In the Netherlands, cultivation traditionally takes place in North Holland. This reflects back in the names of vintage or heirloom varieties: Langedijker Allervroegtste, Langedijker Herfst, and Langedijker Bewaar. This is also where 60% of the Dutch red cabbage acreage is located, but cultivation also takes place in South Holland, Limburg, and North Brabant.
The variety of cabbages in the Netherlands is high, and one can find several types sold at greengrocers or vegetable stores at the same time.
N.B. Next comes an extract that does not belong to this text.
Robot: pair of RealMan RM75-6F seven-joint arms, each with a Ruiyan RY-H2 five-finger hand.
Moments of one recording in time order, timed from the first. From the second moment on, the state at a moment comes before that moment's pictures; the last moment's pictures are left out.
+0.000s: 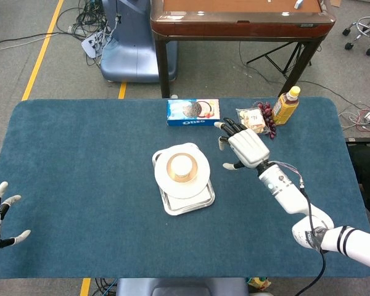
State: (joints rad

The top ten most popular cabbage varieties are:
- Witte kool (white/green cabbage)
- Rode kool (red cabbage)
- Boerenkool (farmer's cabbage = kale)
- Spruitjes (Brussels sprouts)
- Bloemkool (cauliflower)
- Savooiekool (Savoy cabbage)
- Spitskool (pointed head cabbage)
- Chinese kool (Chinese cabbage, Napa cabbage)
- Paksoi
- Broccoli
Of the head cabbages, the two types that are most easily found are the white (often called green) and the red. Both can be used raw by shredding it for salads, fermented as in zuurkool (sauerkraut) or kimchi, and in a variety of hot dishes. White/green cabbage is very flavorful as creamed cabbage, and red is great stewed with apples or pears, and a little splash of vinegar to maintain the color.
Cabbages are also great for making a stamppot, that ultimate Dutch comfort food: mashed potatoes (or cauliflower if you're going low-carb) and vegetables. The combination of slightly salty, fluffy potatoes and the various flavors that the vegetables contribute, make each stamppot delicious. Is it pretty food? No, but it's at the heart of many as our typical, traditional winter food, like a warm embrace.
Rodekoolstamppot pairs well with beef stews, rabbit, or pork, like slavinken. Don't feel like cooking the cabbage? There are several commercial varieties of red cabbage with apple out there which will make this dish even quicker to prepare!